------ DATA SHOWN

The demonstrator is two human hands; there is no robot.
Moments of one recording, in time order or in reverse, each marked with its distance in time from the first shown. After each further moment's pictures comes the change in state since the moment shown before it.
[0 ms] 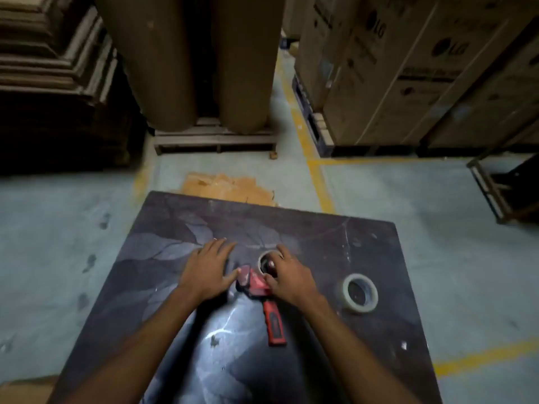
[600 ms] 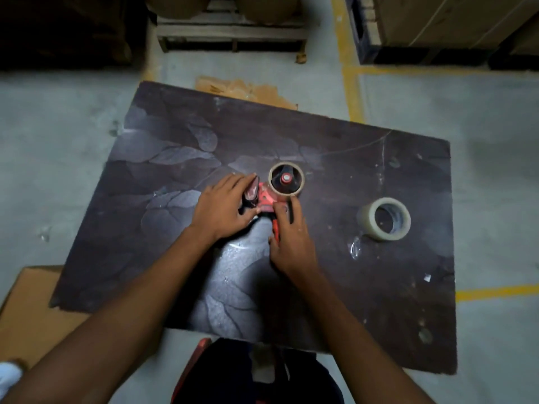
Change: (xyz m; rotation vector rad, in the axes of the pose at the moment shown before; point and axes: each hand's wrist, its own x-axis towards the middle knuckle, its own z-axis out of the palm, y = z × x) left_hand -0.017 0.022 0.075 -0.077 0.065 -0.035; right_hand -0.044 0.024 0.122 0.186 0.082 0.065
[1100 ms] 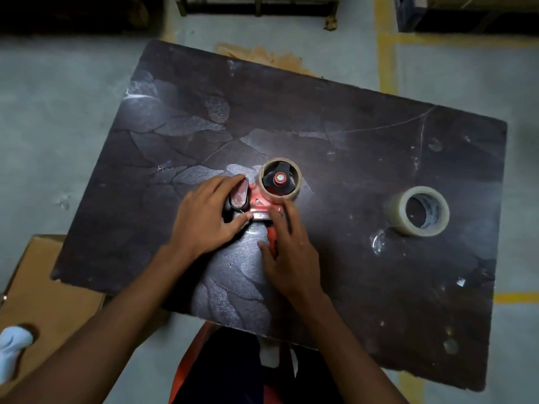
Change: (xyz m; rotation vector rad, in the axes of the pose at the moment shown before) left_hand -0.062 -0.010 0.009 -0.124 0.114 -0.120; right_hand -0.032 0.000 0.033 0.087 0.111 -0.177
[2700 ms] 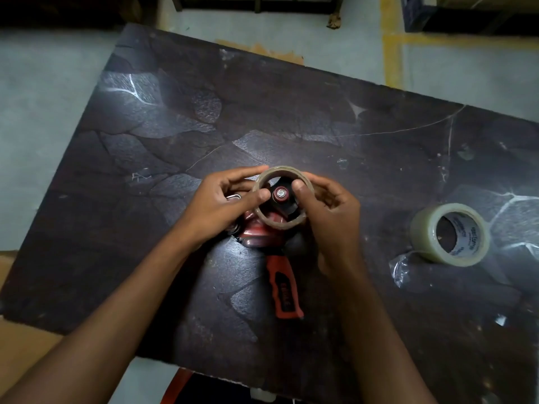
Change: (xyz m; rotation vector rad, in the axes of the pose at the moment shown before) left_hand 0.066 0.000 0.034 -0.985 -0.162 -0.204; right_hand 0.102 0.029 -0.030 1.003 0.252 0.420
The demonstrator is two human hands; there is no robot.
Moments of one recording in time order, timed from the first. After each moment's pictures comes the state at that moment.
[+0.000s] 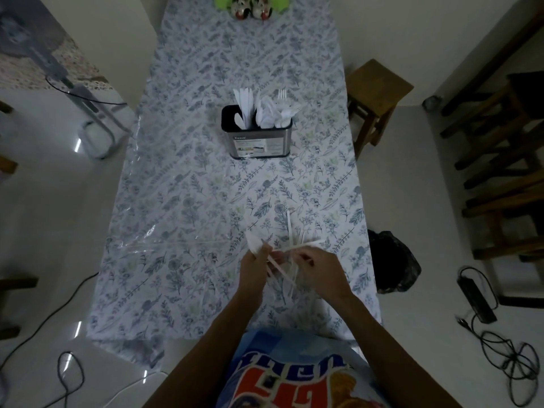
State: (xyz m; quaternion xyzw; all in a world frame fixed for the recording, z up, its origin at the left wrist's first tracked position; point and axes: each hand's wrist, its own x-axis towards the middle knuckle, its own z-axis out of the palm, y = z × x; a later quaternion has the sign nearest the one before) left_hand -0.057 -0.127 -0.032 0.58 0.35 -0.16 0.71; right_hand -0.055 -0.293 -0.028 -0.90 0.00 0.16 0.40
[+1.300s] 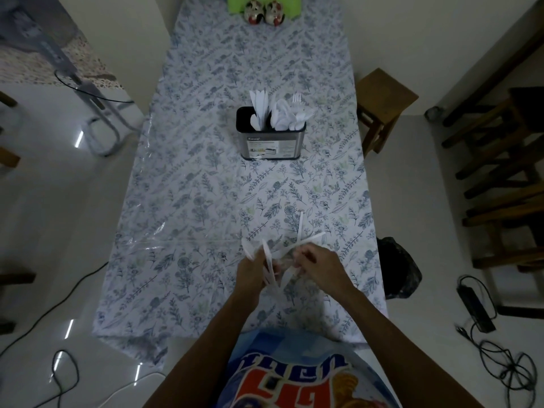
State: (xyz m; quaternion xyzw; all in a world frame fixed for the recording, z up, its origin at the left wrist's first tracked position) left_hand -0.064 -0.096 -0.038 0.54 0.40 -0.18 0.72; right_hand -0.044 -0.278 -0.029 -0.87 0.01 0.21 0.45
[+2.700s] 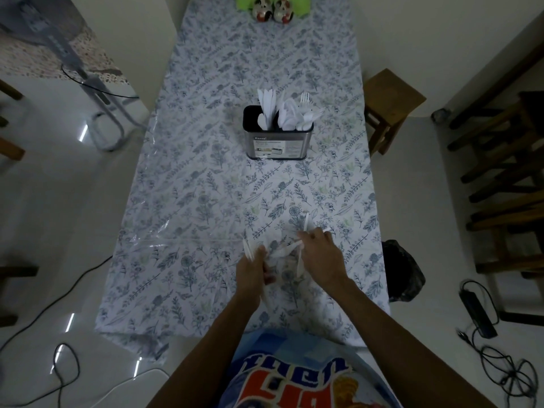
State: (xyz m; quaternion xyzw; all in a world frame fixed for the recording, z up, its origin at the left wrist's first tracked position) left_hand -0.061 -0.090 -0.044 0.58 0.40 -0.12 0.70; right_hand -0.018 -0.259 -0.052 -0.98 -0.09 0.10 0.12
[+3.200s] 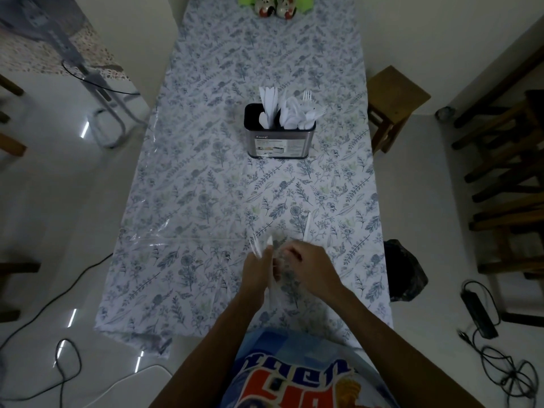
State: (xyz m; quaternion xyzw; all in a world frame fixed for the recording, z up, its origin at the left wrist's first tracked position) left_hand -0.056 -0.098 -0.050 0.58 0.37 -0.15 0.71; right_hand -0.032 -0.241 -0.026 -0.90 -0.09 0.15 0.40
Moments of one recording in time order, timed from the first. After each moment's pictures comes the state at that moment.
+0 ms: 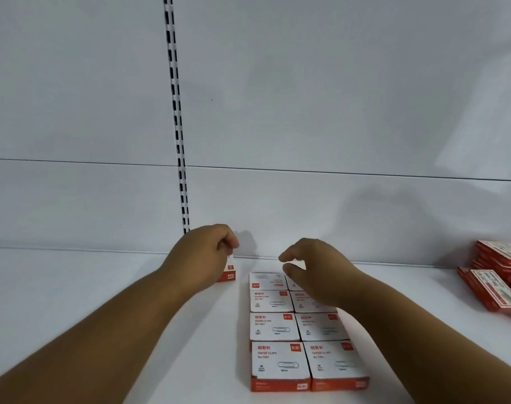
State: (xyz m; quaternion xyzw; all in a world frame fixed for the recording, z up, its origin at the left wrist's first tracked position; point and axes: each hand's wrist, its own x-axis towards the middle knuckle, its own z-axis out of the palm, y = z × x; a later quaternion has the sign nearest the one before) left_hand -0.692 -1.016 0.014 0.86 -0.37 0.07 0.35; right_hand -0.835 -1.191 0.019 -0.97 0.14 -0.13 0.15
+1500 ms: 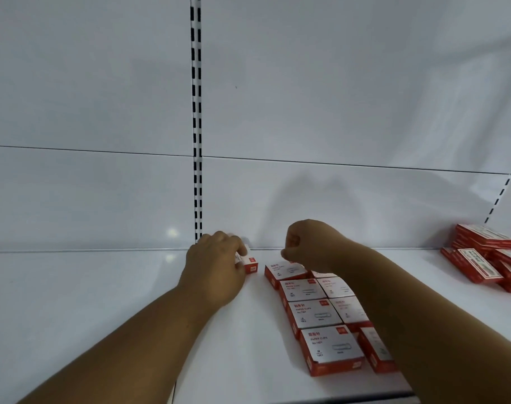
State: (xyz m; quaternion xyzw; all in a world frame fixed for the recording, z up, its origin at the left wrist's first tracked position) left_hand -0.660 -0.997 -0.032 0.84 -0.44 0.16 0.27; right_hand -0.782 -1.150 0.037 -0.95 0.26 -0.06 0.14
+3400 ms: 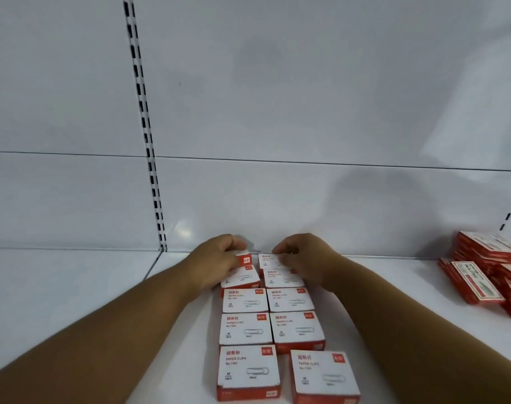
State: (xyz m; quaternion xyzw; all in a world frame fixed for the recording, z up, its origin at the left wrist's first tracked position) left_hand -0.708 -1.073 -0.003 0.80 -0.28 -0.22 0.49; right_hand -0.805 -1.253 -0.011 -0.90 0.22 -0.09 0.36
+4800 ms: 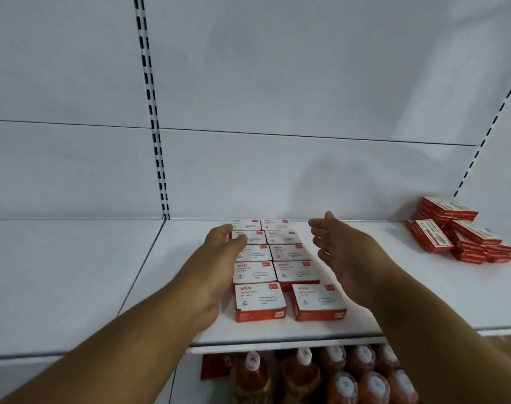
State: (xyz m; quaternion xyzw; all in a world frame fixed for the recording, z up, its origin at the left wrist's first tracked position) left_hand -0.805 -1.006 -0.002 0.63 -0.18 -0.31 0.69; right_hand -0.911 -1.188 -0.006 -0.63 0.32 -0.21 0.68
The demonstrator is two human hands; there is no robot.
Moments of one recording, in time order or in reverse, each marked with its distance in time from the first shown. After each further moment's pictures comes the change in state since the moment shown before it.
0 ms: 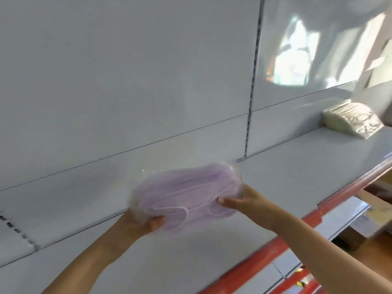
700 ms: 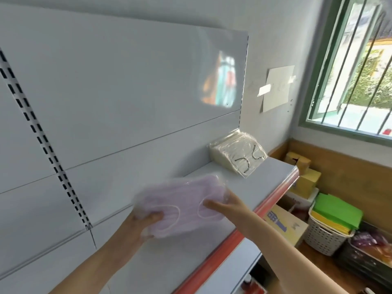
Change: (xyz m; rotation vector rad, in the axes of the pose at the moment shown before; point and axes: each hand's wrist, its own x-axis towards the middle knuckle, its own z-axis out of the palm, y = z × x) left_hand 0.335 0.118 0.406 -0.328 -0.164 -0.049; right_hand -0.053 0.061 -0.470 0.057 0.468 0.075
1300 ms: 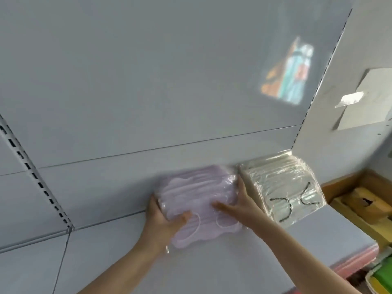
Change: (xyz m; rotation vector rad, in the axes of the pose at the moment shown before) left_hand 0.149 -0.021 0.061 0.204 0.660 0.138; right_hand 0.192 0.001 -0.060 -0.479 -0.147 -0.129
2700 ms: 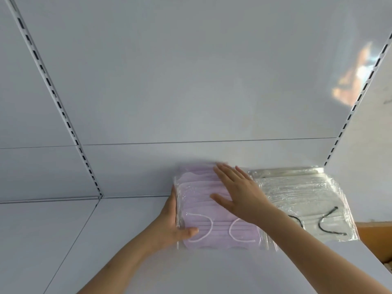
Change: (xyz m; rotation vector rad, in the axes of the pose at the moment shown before) left_hand -0.037 0.017 0.021 0.340 -0.256 0.024; right_hand 0.054 0.007 -0.027 -0.786 -0.171 -0.813
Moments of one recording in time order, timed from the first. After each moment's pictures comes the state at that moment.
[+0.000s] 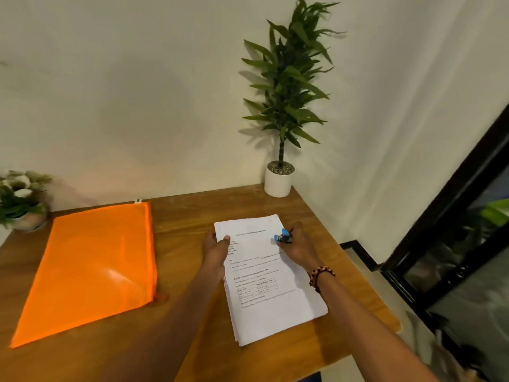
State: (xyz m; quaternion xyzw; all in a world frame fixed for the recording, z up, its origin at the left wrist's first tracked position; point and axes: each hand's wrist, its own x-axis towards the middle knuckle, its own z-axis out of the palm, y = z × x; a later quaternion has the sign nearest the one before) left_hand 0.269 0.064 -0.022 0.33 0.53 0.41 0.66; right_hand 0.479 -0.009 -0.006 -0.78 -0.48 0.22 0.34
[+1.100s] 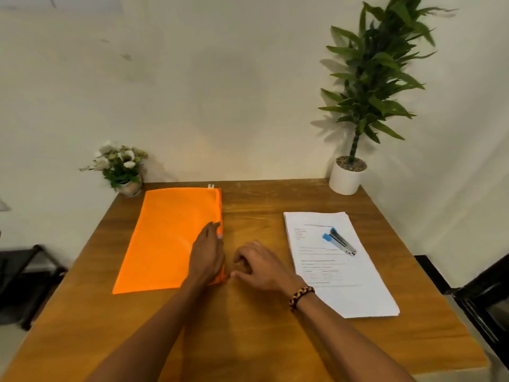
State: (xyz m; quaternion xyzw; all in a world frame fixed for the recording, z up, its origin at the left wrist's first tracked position) left_hand 0.077 0.054 -0.061 0.72 0.60 0.31 0.13; right_hand 0.263 -0.001 -0.016 -0.47 -0.85 0.14 0.17
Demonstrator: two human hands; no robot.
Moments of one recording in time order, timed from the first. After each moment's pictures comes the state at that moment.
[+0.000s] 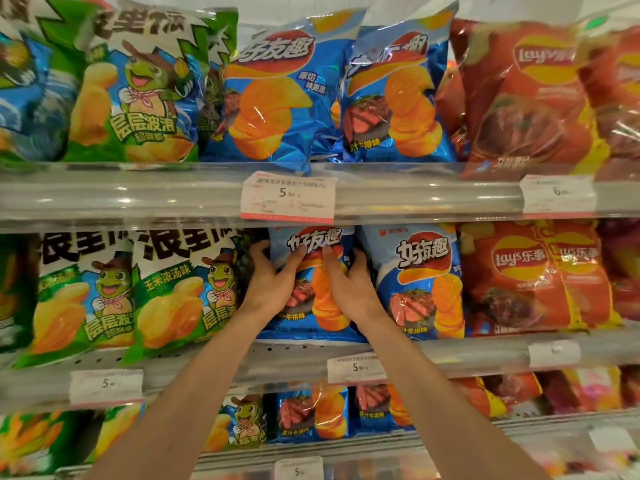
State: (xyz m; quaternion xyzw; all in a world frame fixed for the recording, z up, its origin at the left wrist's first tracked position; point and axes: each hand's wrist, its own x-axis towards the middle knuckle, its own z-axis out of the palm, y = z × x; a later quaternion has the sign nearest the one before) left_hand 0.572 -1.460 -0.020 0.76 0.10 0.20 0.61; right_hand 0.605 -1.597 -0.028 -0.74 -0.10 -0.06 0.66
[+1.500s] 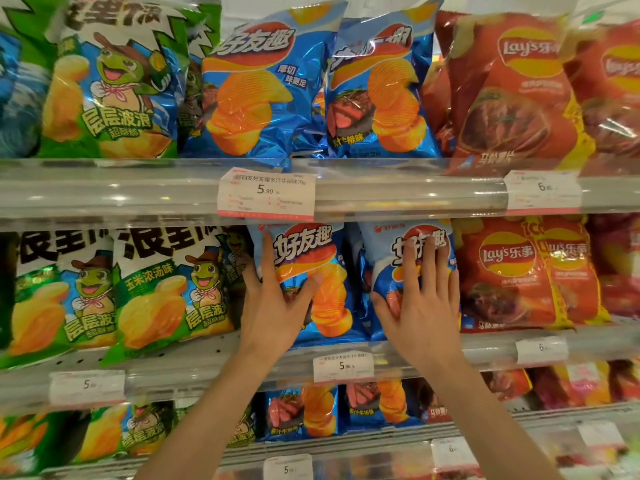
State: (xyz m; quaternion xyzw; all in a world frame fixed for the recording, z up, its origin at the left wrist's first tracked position) left_hand 0.535 -1.495 -0.044 0.86 0.06 0.32 0.39; right_hand 0.581 -1.715 -0.060 -0.92 -0.10 -0.36 0.13
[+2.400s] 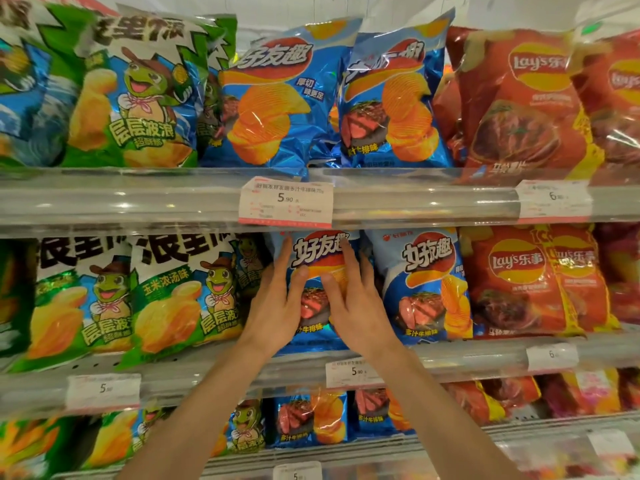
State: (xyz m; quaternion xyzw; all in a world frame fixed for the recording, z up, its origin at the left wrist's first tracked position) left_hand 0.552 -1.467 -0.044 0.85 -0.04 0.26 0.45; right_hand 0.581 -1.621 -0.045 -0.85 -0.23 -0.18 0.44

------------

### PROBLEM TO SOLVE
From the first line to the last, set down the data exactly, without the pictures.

### ANSWER SPACE
The demonstrator is two human hands; there is no robot.
Moments of one recording, in time order or in reverse, each marked with its distance in time from the first shown. After each further moment's pictures comes the change in state since the moment shown before it.
[0 ms] 
[600 ms] 
Change: (xyz m; rotation vector rad, in the axes of the pose at the moment shown before; point and axes: each hand's wrist, its own x-axis towards the middle knuckle, its own z-axis out of the palm, y = z × x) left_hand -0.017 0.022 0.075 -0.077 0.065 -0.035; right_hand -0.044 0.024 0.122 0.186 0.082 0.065
[1100 ms] 
Change: (xyz m; rotation vector rad, in the axes of the pose at the moment shown before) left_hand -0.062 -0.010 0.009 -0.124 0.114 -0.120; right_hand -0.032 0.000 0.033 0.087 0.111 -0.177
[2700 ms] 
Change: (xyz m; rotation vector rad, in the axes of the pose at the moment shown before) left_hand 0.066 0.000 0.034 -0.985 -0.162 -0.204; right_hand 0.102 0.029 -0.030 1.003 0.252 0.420
The demonstrator is two human hands; there is no robot.
Moments of one recording in time order, timed from the first. After each moment's pictures comes the state at that moment.
[+0.000s] 
State: (xyz m; quaternion xyzw; all in a world frame fixed for the recording, z up, its origin at the left wrist's first tracked position; point and axes: each hand's wrist, its own x-axis towards the middle knuckle, its own z-axis out of the palm, y = z × x; a later quaternion has the sign nearest the one before) left_hand -0.057 -0.127 -0.032 0.58 0.35 -0.16 0.71; right_hand -0.055 -0.293 -0.028 -0.90 0.00 0.16 0.40
[+1.300s] 
State: (xyz m; quaternion xyzw; all in a world frame fixed for the recording, z up, its origin at the left wrist's first tracked position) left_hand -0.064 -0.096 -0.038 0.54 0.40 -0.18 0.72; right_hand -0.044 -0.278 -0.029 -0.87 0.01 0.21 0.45
[+2.700s] 
State: (xyz m; quaternion xyzw; all in a world frame fixed for the recording, z up, its origin at the left wrist's first tracked position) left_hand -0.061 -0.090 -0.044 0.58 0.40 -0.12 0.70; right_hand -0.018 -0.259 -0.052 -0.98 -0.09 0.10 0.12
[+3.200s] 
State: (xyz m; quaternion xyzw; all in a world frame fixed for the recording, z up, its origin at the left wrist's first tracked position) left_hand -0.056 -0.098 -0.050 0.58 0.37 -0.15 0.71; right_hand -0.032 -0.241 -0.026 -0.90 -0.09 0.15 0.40
Moments of one recording in time order, timed from the first. After each moment's pictures comes the state at that moment.
+0 ms: 
State: (xyz m; quaternion xyzw; all in a world frame fixed for the recording, z up, its origin at the left wrist's first tracked position; point and axes: each hand's wrist, its own x-axis towards the middle knuckle, its own z-axis out of the palm, y = z × x; a later quaternion has the sign nearest the one before) left_hand -0.692 -1.016 0.014 0.86 -0.37 0.07 0.35; right_hand -0.835 -1.191 0.019 -0.97 0.14 -0.13 0.15
+1500 ms: 
State: (xyz m; quaternion xyzw; all in a world frame fixed for the recording, z up, its origin at the left wrist's first tracked position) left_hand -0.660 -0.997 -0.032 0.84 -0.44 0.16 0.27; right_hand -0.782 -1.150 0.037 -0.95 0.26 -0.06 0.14
+3400 ms: 
State: (xyz m; quaternion xyzw; all in a world frame fixed for the recording, z up, its origin at the left wrist's first tracked position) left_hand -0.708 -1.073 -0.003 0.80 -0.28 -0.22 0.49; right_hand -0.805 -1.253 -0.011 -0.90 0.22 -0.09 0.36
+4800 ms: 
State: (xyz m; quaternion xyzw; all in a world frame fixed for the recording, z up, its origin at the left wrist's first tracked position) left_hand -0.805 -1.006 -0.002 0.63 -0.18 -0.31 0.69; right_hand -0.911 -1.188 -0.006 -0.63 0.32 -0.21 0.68
The demonstrator is two human hands; there is no robot.
Moments of one recording, in time order or in reverse, each marked with its distance in time from the first shown. After each further moment's pictures comes the change in state since the moment shown before it.
0 ms: 
700 ms: 
Change: (xyz m; rotation vector rad, in the axes of the pose at the moment shown before; point and axes: each hand's wrist, its own x-axis towards the middle knuckle, its own z-axis out of the palm, y = z × x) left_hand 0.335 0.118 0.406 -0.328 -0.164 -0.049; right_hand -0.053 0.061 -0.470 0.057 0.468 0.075
1300 ms: 
Change: (xyz m; rotation vector rad, in the axes of the pose at the moment shown before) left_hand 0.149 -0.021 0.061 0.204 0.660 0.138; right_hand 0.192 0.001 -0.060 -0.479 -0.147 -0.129
2700 ms: 
Change: (xyz m; rotation vector rad, in the axes of the pose at the moment shown before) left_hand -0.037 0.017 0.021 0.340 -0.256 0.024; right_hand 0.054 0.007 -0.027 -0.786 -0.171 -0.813
Moments of one recording in time order, timed from the first. After each moment's pictures comes the state at that moment.
[+0.000s] 
State: (xyz m; quaternion xyzw; all in a world frame fixed for the recording, z up, its origin at the left wrist's first tracked position; point and axes: each hand's wrist, its own x-axis towards the middle knuckle, its own z-axis out of the palm, y = z × x; a later quaternion has the sign nearest the one before) left_hand 0.269 0.064 -0.022 0.33 0.53 0.41 0.66; right_hand 0.479 -0.009 -0.006 -0.78 -0.48 0.22 0.34
[+1.100s] 
State: (xyz m; quaternion xyzw; all in a world frame fixed for the recording, z up, its origin at the left wrist's first tracked position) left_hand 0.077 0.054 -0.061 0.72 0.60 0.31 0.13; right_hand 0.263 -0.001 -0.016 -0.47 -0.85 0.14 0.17
Demonstrator: two human hands; no robot.
Moments of one recording in time order, timed from the first. After each moment's pictures comes the state at that moment.
[+0.000s] 
State: (xyz m; quaternion xyzw; all in a world frame fixed for the recording, z up, its origin at the left wrist's first tracked position; point and axes: each hand's wrist, its own x-axis towards the middle knuckle, its own z-axis out of the palm, y = z × x; a later quaternion has the sign nearest the one before) left_hand 0.572 -1.460 -0.020 0.76 0.10 0.20 0.61; right_hand 0.605 -1.597 -0.028 -0.74 -0.10 -0.06 0.66
[+1.500s] 
State: (xyz m; quaternion xyzw; all in a world frame fixed for the recording, z up, its origin at the left wrist's first tracked position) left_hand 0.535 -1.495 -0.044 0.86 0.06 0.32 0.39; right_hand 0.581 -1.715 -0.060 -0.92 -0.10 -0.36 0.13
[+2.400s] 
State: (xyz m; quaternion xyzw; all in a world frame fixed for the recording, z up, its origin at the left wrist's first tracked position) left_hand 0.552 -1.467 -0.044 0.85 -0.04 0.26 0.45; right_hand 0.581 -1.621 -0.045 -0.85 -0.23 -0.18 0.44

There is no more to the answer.